[How to complete this task] Going through the entries below, tally the lines that hold the word "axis" and state the result alone.

[Material provided]

-- -- --

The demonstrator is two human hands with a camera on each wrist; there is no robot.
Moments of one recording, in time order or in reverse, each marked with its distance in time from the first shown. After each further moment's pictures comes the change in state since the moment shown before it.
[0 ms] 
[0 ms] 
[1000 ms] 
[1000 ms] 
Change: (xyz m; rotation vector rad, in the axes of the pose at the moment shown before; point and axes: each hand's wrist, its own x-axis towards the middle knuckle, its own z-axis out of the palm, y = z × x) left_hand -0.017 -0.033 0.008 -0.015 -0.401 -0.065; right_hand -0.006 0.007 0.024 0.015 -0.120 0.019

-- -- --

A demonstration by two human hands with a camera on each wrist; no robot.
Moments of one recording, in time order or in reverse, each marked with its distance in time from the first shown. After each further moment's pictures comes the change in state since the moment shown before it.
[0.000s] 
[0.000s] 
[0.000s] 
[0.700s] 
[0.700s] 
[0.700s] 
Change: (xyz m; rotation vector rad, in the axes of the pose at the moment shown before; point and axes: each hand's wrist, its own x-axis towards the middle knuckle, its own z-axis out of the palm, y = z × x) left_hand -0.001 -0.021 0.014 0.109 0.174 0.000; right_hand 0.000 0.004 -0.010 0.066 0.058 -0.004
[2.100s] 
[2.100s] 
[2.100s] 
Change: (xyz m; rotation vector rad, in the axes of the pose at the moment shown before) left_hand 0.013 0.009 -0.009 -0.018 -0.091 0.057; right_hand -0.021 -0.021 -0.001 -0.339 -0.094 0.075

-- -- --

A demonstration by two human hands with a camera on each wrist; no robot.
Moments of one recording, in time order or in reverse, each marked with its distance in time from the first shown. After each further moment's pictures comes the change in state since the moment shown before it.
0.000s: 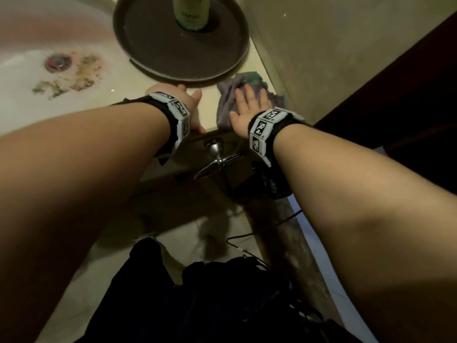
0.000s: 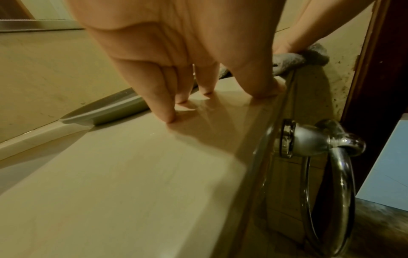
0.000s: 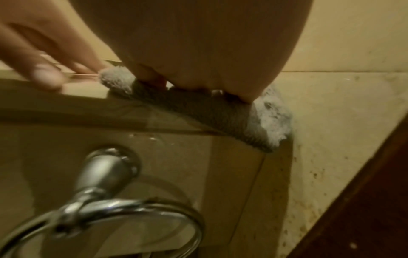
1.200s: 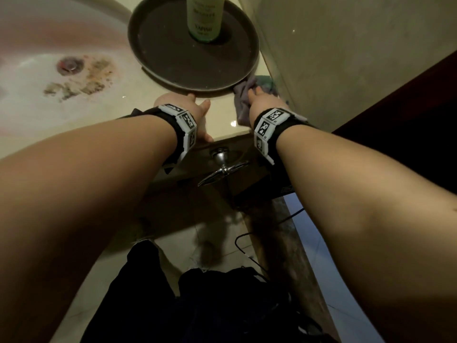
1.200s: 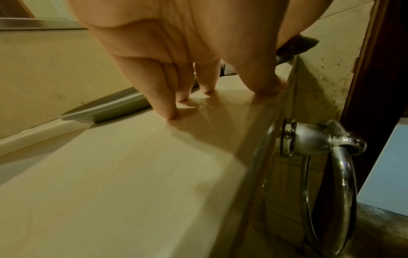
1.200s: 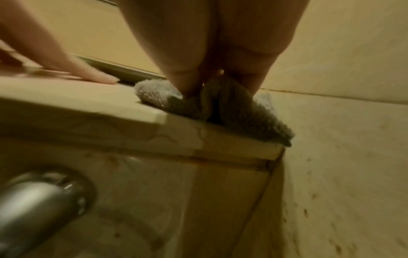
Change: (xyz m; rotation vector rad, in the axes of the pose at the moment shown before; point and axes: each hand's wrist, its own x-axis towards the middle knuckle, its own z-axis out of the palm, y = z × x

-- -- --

[Answer space] 3